» **EXERCISE**:
In the entries below, repeat only the lines between those holding "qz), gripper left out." and "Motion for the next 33", inclusive. Leave pictures out.

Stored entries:
--

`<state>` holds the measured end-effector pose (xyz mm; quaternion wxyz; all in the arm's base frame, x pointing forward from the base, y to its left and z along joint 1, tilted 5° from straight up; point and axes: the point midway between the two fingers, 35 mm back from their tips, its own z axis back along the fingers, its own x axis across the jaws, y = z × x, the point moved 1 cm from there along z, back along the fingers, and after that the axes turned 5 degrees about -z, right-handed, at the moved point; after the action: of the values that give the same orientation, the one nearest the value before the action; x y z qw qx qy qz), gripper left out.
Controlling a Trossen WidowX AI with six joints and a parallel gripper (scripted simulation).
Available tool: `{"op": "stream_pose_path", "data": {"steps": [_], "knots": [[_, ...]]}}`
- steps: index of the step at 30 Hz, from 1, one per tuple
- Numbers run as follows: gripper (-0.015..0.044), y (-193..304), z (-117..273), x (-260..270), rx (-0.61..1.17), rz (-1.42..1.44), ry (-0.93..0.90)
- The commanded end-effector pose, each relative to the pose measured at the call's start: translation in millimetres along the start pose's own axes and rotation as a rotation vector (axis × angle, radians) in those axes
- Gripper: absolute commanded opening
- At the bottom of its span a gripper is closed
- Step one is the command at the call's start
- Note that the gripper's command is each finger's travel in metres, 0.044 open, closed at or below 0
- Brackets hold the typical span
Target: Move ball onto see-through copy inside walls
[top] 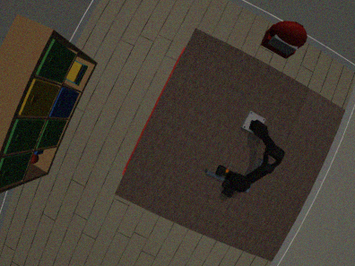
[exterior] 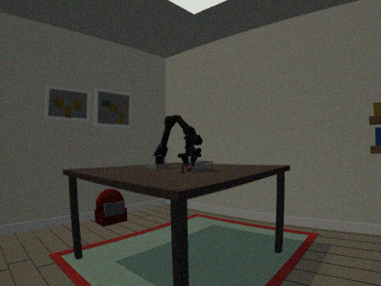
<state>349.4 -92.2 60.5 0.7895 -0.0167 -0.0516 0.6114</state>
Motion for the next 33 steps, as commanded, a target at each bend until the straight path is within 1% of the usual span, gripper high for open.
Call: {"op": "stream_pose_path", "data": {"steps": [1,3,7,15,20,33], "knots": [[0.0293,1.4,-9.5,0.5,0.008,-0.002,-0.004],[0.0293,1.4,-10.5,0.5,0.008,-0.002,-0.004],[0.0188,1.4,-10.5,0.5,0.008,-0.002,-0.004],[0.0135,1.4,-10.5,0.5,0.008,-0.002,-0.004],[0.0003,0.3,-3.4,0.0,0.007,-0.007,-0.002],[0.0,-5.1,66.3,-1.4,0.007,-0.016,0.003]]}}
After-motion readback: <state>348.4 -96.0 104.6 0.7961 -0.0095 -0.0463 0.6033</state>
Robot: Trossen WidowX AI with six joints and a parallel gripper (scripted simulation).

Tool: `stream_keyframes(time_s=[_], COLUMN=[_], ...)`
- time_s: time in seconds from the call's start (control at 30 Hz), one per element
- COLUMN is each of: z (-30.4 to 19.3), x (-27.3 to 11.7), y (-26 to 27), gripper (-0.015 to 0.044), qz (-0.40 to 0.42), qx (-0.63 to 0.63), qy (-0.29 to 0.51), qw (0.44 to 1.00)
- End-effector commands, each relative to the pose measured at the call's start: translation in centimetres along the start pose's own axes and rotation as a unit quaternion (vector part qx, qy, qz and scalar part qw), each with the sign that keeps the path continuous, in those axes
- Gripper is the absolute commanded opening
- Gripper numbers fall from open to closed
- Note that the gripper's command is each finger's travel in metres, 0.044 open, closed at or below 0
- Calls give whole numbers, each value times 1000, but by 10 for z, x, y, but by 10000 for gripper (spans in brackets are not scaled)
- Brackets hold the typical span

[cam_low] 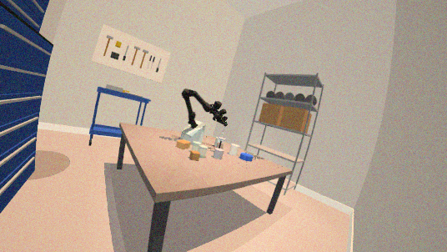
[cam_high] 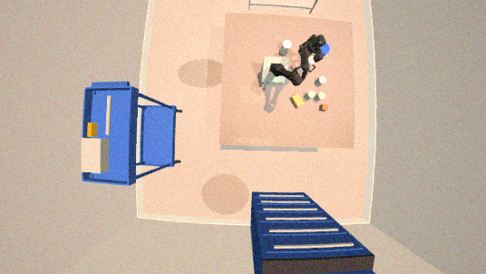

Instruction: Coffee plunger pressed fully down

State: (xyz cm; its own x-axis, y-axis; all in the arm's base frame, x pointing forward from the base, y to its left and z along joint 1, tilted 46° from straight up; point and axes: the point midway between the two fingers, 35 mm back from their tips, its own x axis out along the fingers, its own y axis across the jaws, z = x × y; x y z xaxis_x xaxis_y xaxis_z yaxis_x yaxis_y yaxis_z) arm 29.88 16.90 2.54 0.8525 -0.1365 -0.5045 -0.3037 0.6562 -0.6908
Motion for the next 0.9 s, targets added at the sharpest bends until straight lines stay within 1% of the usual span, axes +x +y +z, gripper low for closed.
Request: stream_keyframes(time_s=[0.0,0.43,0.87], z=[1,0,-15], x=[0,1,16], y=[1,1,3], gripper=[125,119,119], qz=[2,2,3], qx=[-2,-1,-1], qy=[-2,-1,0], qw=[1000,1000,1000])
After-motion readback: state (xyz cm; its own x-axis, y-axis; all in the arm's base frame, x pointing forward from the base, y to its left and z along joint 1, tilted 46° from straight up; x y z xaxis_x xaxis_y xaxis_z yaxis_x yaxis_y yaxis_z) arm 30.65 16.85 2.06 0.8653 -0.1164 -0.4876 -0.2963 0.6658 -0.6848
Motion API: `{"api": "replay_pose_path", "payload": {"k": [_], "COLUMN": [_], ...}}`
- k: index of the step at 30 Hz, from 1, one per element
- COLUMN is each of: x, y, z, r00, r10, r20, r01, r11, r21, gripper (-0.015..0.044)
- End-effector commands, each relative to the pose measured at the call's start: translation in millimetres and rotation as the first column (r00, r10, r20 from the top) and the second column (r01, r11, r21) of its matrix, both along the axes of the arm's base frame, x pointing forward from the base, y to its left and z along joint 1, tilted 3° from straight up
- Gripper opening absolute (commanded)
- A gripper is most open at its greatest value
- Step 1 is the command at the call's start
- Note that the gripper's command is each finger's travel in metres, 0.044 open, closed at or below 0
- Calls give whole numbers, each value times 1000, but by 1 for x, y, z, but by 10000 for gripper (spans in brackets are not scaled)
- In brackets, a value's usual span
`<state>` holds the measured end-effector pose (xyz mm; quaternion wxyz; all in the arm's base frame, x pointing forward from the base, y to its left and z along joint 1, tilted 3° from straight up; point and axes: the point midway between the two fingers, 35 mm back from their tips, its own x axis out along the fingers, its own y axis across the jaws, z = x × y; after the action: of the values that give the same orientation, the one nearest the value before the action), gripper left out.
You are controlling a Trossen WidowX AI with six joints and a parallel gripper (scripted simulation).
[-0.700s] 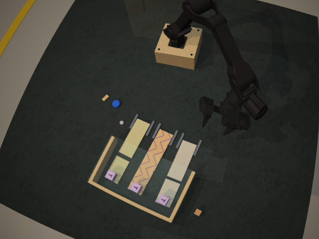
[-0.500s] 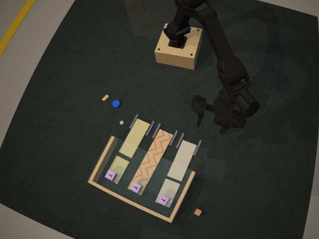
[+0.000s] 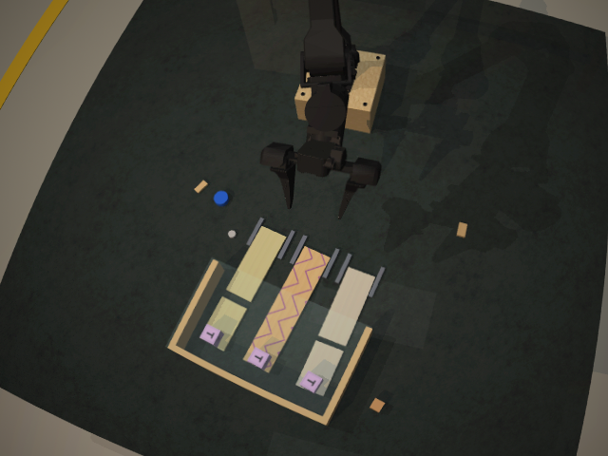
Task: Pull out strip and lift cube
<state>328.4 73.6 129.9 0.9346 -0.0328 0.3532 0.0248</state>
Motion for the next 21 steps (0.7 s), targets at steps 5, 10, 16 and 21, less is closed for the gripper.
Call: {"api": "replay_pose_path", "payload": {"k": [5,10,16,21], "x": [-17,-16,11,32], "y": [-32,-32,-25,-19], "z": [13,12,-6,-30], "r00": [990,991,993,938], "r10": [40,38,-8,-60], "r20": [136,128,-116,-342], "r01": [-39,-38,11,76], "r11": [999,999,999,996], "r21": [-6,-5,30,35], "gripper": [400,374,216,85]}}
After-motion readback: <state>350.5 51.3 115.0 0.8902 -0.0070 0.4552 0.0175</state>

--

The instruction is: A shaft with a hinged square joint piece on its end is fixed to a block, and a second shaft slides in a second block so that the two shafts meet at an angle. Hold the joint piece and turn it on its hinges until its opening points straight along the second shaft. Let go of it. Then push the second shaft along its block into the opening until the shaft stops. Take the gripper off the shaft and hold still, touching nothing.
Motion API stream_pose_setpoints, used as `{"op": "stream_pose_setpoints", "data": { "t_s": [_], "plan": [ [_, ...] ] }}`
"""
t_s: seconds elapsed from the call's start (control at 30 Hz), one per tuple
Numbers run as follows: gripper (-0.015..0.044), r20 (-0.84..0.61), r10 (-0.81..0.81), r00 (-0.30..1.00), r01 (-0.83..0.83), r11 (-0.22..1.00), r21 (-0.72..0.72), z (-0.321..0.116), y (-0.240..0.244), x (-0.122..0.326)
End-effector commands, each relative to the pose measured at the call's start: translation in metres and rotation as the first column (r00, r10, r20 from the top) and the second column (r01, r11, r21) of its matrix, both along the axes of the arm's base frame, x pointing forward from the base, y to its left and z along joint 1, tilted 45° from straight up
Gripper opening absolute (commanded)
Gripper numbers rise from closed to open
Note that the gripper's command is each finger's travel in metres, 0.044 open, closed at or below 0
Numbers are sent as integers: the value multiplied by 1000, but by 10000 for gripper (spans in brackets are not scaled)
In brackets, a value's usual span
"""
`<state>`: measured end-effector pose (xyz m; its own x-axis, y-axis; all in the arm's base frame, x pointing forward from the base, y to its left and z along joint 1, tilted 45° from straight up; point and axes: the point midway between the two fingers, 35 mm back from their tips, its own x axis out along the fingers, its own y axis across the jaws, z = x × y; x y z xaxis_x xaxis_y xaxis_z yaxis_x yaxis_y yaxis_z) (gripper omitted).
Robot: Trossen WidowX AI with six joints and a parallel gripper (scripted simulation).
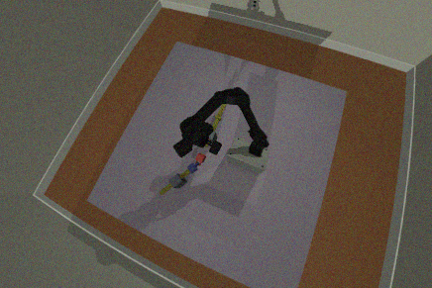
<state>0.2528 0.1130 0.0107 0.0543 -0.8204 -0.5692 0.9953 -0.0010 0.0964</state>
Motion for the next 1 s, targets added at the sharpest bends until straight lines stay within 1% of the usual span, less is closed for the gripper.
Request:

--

» **PROBLEM SOLUTION**:
`<state>` holds the measured end-effector pose (xyz mm; quaternion wxyz; all in the arm's base frame, x pointing forward from the base, y to its left and z along joint 1, tilted 5° from straight up; point and axes: the point midway between the two fingers, 35 mm back from their tips, its own z axis back along the fingers, its own x axis across the jaws, y = z × x, the point moved 1 cm from there along z, back along the fingers, and after that the axes turned 5 degrees about -z, right-handed, at the moved point; after the action: of the values that give the same orientation, the one nearest the value before the action; x y z qw qx qy qz), gripper left out.
Controlling a Trossen WidowX AI with six joints and a parallel gripper (scripted simulation).
Available tool: `{"op": "stream_pose_path", "data": {"steps": [_], "knots": [[_, ...]]}}`
- steps: index of the step at 30 Hz, from 1, one per tuple
- Numbers run as follows: gripper (-0.015..0.044), y (-193..304), z (-117..273), x (-260..270), rx (-0.61..1.17), rz (-1.42..1.44), ry (-0.93..0.90)
- The commanded end-effector pose, each relative to the pose measured at the call's start: translation in millimetres along the start pose's own axes and rotation as a rotation vector (axis × angle, radians) in those axes
- Gripper: absolute commanded opening
- At the bottom of its span a gripper is closed
- Step one is the command at the call's start
- Note that the gripper's command is each finger's travel in metres, 0.044 open, closed at or below 0
- Brackets hold the typical span
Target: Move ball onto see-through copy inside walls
[top] 
[exterior] 
<state>349.4 -92.2 60.5 0.7895 -0.0167 -0.0516 0.6114</state>
Motion for the next 33 steps, as commanded, a target at each bend until the straight path is within 1% of the usual span, gripper high for open.

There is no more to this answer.